#### Input material ####
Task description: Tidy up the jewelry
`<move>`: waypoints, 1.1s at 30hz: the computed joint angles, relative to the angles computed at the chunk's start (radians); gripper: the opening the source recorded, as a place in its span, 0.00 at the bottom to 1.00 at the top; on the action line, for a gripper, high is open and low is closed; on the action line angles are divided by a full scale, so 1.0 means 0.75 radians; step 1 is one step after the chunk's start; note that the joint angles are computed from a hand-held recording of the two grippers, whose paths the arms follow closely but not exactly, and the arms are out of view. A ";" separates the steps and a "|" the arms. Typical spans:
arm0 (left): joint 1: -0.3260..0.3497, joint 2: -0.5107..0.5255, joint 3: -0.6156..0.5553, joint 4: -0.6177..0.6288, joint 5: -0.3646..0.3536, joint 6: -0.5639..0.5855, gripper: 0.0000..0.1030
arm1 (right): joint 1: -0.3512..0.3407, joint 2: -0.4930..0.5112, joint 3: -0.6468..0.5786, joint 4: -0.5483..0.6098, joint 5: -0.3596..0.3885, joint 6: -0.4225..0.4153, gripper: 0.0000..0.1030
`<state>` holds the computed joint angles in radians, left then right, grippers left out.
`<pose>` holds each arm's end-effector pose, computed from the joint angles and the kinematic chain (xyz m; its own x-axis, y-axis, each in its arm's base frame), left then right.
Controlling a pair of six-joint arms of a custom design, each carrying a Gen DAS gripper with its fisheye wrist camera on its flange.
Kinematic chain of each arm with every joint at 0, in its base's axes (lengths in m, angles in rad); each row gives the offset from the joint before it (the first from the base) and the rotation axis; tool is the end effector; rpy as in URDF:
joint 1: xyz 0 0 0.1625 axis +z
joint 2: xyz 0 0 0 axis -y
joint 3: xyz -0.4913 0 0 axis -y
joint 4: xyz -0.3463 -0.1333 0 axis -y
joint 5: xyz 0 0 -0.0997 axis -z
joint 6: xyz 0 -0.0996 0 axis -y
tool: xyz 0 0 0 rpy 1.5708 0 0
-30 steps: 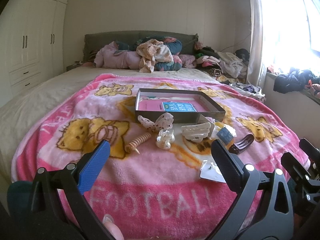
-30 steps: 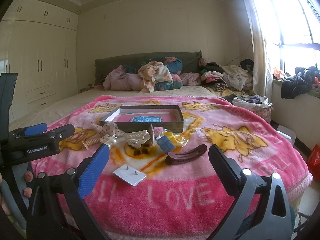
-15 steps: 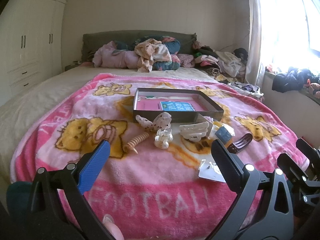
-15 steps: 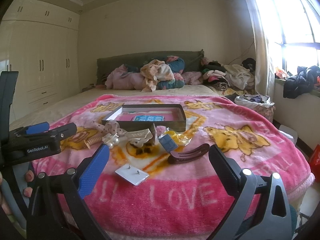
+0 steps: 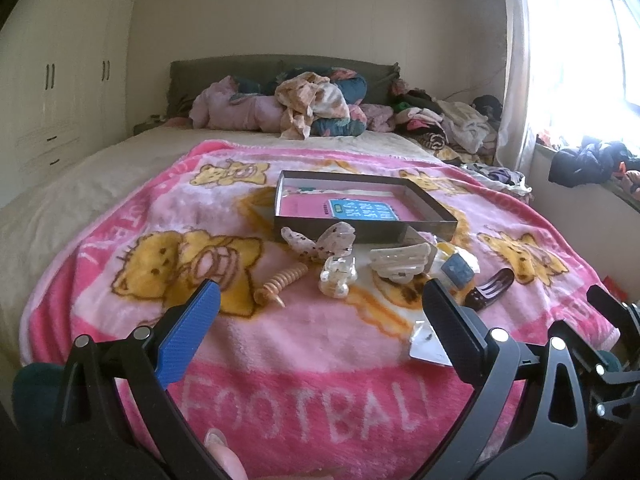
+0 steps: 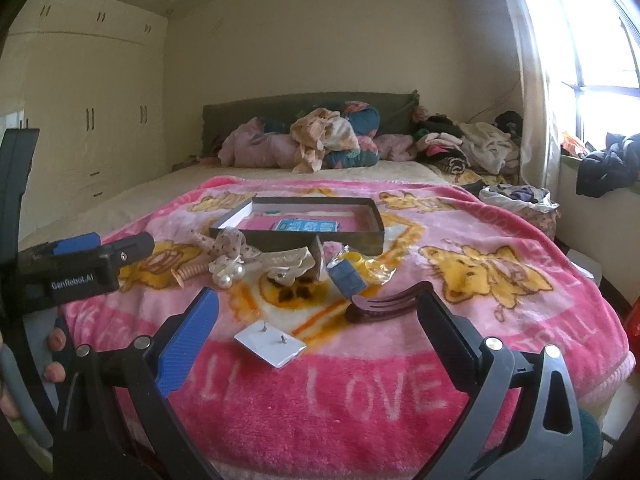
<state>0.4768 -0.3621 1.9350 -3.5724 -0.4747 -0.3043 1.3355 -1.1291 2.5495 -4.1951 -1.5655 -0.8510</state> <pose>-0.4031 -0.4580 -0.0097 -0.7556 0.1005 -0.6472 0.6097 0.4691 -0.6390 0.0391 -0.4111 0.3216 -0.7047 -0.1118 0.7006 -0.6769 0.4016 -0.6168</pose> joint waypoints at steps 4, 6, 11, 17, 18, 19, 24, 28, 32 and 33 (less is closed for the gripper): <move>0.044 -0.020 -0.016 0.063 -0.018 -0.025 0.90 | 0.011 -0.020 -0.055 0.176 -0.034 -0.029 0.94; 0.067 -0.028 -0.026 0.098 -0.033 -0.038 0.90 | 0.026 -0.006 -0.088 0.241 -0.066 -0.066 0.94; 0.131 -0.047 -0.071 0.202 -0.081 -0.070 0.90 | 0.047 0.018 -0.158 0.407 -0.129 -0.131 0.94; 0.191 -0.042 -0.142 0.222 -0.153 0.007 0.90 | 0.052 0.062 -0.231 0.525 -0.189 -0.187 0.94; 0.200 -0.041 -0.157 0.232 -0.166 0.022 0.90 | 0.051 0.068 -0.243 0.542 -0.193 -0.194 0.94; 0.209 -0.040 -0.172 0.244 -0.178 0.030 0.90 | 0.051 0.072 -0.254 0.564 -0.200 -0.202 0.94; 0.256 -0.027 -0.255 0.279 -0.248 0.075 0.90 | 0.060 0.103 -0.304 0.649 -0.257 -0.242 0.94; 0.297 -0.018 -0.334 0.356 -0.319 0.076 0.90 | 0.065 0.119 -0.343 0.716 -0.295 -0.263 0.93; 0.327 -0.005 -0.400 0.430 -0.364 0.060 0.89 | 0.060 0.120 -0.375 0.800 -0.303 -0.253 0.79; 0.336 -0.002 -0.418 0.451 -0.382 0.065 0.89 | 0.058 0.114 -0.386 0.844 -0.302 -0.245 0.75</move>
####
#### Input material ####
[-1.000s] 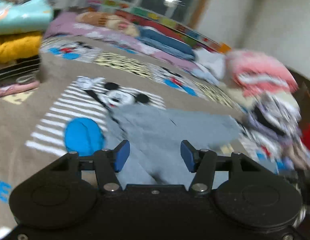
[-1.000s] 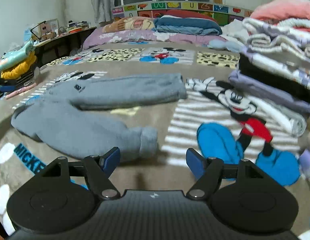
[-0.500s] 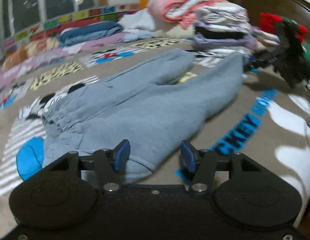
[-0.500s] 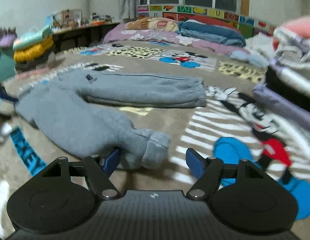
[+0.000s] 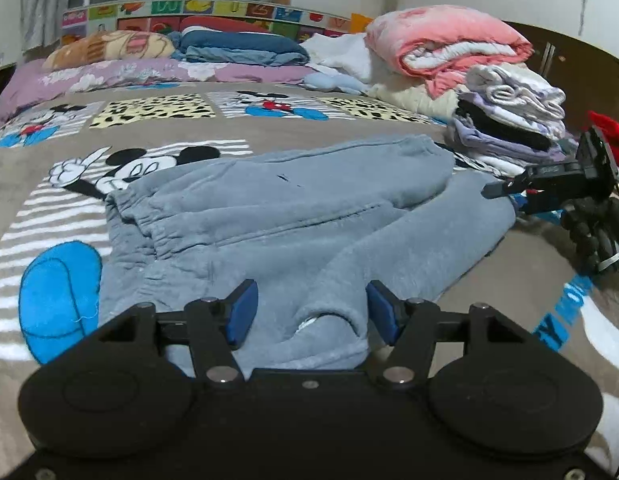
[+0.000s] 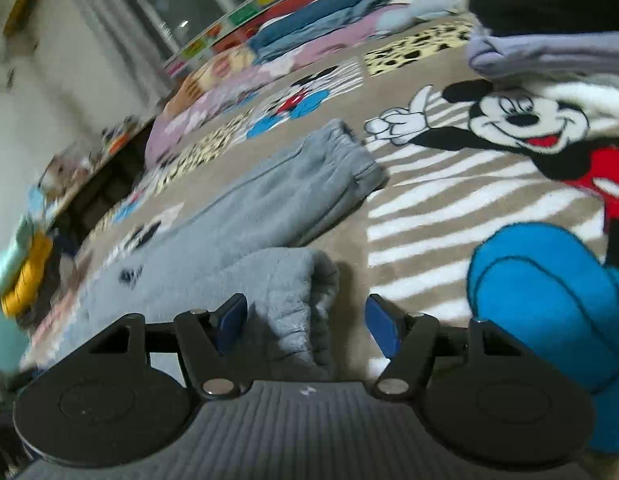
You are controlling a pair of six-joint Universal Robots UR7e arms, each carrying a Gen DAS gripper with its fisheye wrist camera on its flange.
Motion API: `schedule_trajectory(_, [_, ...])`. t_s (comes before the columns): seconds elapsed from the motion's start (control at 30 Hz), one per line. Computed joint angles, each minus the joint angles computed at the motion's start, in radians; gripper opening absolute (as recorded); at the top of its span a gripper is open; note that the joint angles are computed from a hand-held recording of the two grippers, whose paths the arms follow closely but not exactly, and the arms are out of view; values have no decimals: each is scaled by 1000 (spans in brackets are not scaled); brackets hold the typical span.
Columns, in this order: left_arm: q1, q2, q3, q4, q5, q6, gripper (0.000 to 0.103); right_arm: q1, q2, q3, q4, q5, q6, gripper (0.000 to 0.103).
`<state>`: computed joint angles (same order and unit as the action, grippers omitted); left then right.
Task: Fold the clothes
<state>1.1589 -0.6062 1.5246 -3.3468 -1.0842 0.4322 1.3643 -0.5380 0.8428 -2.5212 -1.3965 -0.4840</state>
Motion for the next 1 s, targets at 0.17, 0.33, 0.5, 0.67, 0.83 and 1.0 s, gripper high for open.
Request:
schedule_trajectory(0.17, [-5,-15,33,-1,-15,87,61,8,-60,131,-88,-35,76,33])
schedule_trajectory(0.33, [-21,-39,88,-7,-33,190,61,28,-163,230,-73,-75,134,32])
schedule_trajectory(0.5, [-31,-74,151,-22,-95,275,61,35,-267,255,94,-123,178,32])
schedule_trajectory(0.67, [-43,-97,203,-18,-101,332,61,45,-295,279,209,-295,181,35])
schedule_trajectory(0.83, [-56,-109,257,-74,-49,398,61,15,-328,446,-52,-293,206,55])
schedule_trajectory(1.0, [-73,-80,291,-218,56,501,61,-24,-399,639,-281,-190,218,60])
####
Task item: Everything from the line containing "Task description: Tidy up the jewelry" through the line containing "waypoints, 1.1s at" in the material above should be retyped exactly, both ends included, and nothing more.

Finished task:
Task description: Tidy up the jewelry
`<move>`: waypoints, 1.1s at 30hz: the computed joint angles, relative to the angles computed at the chunk's start (radians); gripper: the opening the source recorded, as a place in its span, 0.00 at the bottom to 1.00 at the top; on the action line, for a gripper, high is open and low is closed; on the action line angles are divided by a full scale, so 1.0 means 0.75 radians; step 1 is one step after the chunk's start; note that the joint angles are computed from a hand-held recording of the two grippers, whose paths the arms follow closely but not exactly, and the arms are out of view. A ";" separates the steps and a "|" the arms. Typical spans:

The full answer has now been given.